Seketika Lana teringat Daniel dan kembali termotivasi untuk diet, lalu ia merasa harus berdamai dengan diri sendiri terlebih dahulu, demi kesehatan dan juga mendapatkan jodoh tentunya. Dengan penuh keyakinan, Lana melanjutkan langkahnya menapaki satu persatu anak tangga.

Setelah mandi di air pancuran yang dingin. Lana memutuskan untuk sarapan yang ringan saja, seperti setangkup roti gandum, dua butir telur dimasak omelette dan jus jambu biji merah.
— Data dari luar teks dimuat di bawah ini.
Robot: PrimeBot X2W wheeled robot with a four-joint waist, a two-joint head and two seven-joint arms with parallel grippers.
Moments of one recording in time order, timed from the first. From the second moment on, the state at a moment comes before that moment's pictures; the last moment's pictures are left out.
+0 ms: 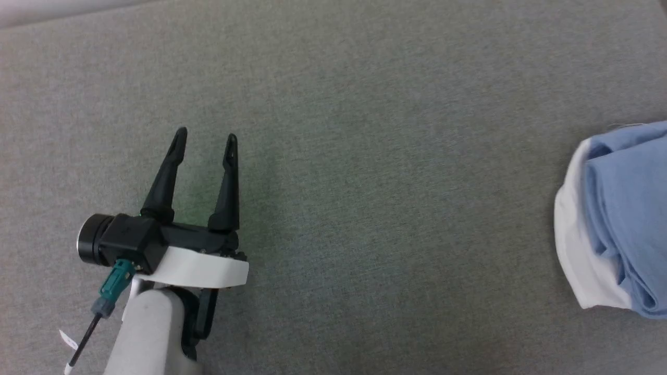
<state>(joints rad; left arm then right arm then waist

Hari ini ia akan ke kantor pengacara di mana Daniel bekerja. Celana panjang hitam dan baju blus hitam bergaris putih vertikal adalah pakaian favoritnya. Ia memoles wajah dengan bedak tipis dan bibirnya dipoles dengan lipstik berwarna peach.

Nada dering telepon genggam Lana berbunyi. Didit menelponnya sebagai tanda kalau ia sudah berada di depan kondominiumnya.
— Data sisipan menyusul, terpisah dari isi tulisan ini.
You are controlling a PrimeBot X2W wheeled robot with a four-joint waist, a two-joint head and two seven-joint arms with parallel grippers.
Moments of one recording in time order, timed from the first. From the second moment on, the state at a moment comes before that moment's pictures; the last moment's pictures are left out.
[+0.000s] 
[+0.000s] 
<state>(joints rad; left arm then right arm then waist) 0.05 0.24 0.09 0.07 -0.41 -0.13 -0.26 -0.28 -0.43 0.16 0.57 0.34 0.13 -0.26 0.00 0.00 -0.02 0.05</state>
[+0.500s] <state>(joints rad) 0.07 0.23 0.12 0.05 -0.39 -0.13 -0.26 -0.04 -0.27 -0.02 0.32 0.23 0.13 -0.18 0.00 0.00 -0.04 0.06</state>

"Saya turun nih Dit, tungguin ya."
Lana pun menutup panggilan teleponnya.

Gerimis mulai turun, Lana berusaha masuk ke dalam mobil Didit secepat mungkin.

"Halo mbak Lana!" sapa Didit.

"Halo juga Dit, ayo kita jalan!" ajak Lana semangat.

"Kita kemana dulu mbak?"

"Saya mau tanya-tanya dulu ke pengacara. Kita akan butuh mereka untuk urusan hukum. Lalu saya mau lihat tanah yang akan dijadikan cluster. Dan mulai besok saya mau cari ruko buat ngantor."

"Oke. Nanti kalau saya nggak ada kelas, saya ikut mbak Lana lagi."

Suap. Puluh menit kemudian mereka sudah berada di pusat pertokoan. "Sepertinya kantor pengacara pak Pakpahan di ruko itu deh mbak." Didit menunjuk deretan ruko di seberang jalan.

"Iya betul, Dit," sahut Lana.

Lana dan Didit turun dari mobil lalu berjalan ke ruko yang dimaksud. Ruko tersebut adalah dua ruko yang dijadikan satu dan memiliki dua lantai. Lana mendorong pintu kaca ruko lalu masuk kedalam dan seorang resepsionis menyapa mereka.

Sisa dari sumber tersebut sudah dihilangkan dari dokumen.